—Madame la duchesse, reprit-il, je devine à vos regards que vous êtes irritée contre moi....

Il attendit une protestation polie. Elle resta immobile. Elle attendait, comme ces habiles bretteurs qui laissent l'attaque à l'ennemi jusqu'à ce qu'il se découvre.

Il dut parler:

—En vous écrivant, dit-il, j'ai obéi à un mouvement de colère qui peut-être m'a entraîné plus loin que je ne l'aurais voulu... mais il est dans la vie des circonstances où l'homme le plus calme n'est pas maître de lui. J'ai été indignement trompé. J'irai plus loin. Vous avez été vous-même victime d'une odieuse machination, et, sans le savoir, vous avez accueilli, patronné, introduit chez moi un homme qui n'est, en réalité, que le complice d'un bandit.

Elle appuya son coude sur le sofa, soutenant son menton de sa main finement gantée et considérant toujours de Belen avec une attention soutenue.
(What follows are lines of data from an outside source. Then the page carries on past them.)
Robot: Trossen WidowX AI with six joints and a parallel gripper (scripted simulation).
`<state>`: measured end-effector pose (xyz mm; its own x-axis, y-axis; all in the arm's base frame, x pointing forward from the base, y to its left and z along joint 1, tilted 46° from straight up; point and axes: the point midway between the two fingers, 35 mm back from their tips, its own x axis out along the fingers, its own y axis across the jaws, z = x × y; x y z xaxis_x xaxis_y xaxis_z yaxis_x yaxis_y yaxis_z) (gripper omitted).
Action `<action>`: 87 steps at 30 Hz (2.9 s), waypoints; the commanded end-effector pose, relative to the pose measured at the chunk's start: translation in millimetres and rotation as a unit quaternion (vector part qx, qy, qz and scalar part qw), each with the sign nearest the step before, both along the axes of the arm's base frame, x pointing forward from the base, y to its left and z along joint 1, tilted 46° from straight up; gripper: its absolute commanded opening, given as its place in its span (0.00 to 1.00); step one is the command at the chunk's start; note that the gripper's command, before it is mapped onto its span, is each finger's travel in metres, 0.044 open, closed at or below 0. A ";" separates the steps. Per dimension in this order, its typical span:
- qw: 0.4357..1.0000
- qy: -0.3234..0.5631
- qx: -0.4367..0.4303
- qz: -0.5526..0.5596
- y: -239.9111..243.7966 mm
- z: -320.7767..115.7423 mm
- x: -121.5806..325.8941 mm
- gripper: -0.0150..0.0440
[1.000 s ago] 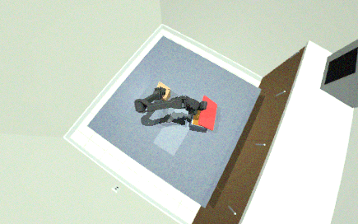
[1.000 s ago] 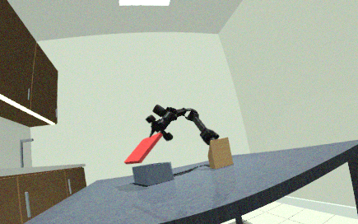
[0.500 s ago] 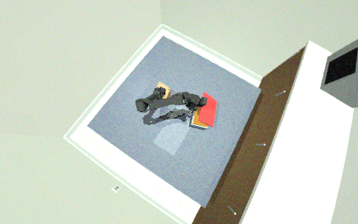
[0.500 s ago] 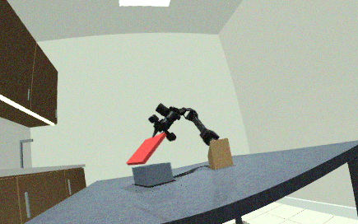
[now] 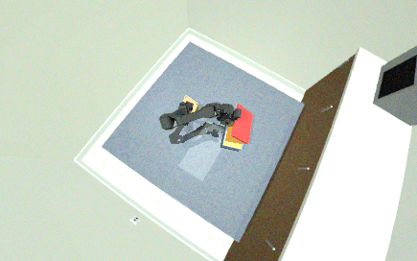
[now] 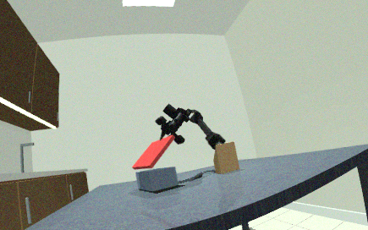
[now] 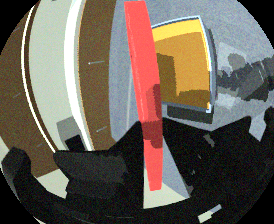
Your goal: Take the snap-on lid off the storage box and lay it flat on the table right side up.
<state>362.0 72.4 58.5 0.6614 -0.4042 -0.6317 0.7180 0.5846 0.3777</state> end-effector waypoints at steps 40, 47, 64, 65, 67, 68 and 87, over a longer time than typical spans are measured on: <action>1.000 -0.004 0.005 0.001 62.9 -54.4 -28.6 0.25; 1.000 -0.004 0.006 0.001 72.8 -63.3 -33.3 0.25; 1.000 -0.004 0.007 0.001 97.0 -84.9 -44.9 0.25; 1.000 -0.004 0.007 0.001 98.4 -86.1 -45.5 0.25; 1.000 -0.004 0.008 0.001 101.3 -88.6 -46.9 0.25; 1.000 -0.004 0.008 0.001 102.7 -89.9 -47.6 0.25; 1.000 -0.004 0.009 0.001 129.8 -113.7 -60.5 0.25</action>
<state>301.6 193.8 -54.0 0.6585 -0.3971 -0.6392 0.7195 0.5813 0.3801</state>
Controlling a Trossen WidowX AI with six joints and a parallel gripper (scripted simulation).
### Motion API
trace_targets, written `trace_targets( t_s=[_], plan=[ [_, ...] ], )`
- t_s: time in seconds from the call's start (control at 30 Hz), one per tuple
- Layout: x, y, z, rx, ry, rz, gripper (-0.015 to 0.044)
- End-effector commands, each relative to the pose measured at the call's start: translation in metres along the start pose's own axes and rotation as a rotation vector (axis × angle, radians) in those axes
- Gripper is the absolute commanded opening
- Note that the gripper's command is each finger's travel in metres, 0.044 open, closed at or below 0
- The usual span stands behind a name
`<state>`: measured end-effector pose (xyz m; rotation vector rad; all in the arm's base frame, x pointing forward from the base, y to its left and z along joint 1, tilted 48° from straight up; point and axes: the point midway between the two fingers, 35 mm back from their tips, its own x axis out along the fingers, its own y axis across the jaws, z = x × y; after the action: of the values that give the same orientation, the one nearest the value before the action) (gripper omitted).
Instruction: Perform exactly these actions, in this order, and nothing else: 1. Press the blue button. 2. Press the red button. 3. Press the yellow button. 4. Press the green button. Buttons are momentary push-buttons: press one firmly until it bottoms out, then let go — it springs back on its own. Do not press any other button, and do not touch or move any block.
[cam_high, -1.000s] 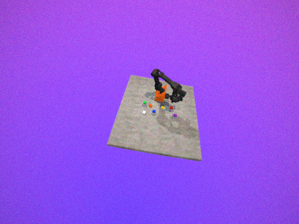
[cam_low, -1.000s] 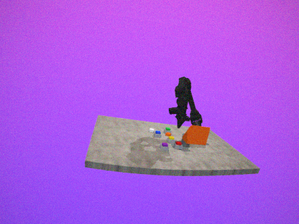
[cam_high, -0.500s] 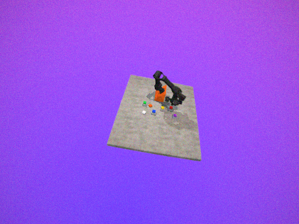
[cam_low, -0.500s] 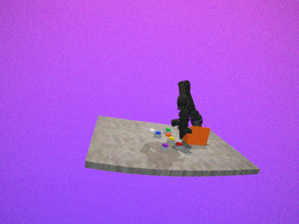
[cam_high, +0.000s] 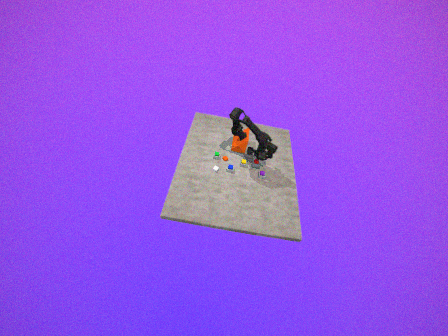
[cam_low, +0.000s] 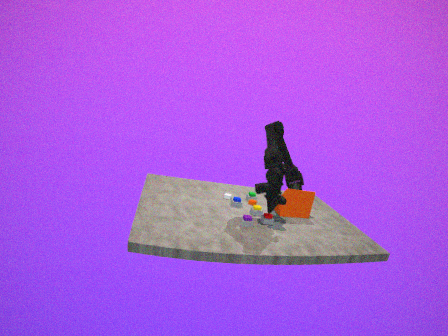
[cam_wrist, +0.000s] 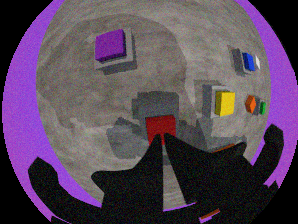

Ce sang-froid commençait à irriter le duc:

—Je veux parler, dit-il d'une voix qui tremblait un peu sous l'action d'une agitation intérieure, de celui qu'on appelle le comte Jacques de Cherlux et de son protecteur et ami, M. Mancal... Mais en vérité, madame, fit-il tout à coup avec un geste emporté, il semblerait que vous ne me comprenez pas... Oui ou non, est-ce sur une lettre de vous que j'ai reçu chez moi M. Jacques de Cherlux? Oui ou non, avez-vous engagé jusqu'à un certain point votre responsabilité?... Voilà ce que je vous demande... avec calme, avec politesse... et je m'étonne que jusqu'ici vous n'ayez pas daigné répondre, fût-ce par un seul mot, aux paroles conciliantes que je vous ai adressées....

—Je suis venue, dit la duchesse froidement et sans quitter son attitude dédaigneuse, donc je suis prête à subir l'interrogatoire qu'il vous plaira m'adresser....

—Un interrogatoire?... non, certes.

—Je pensais que vous vous érigiez en magistrat, dit-elle encore avec un sourire. Le cas serait original... et d'autant plus intéressant.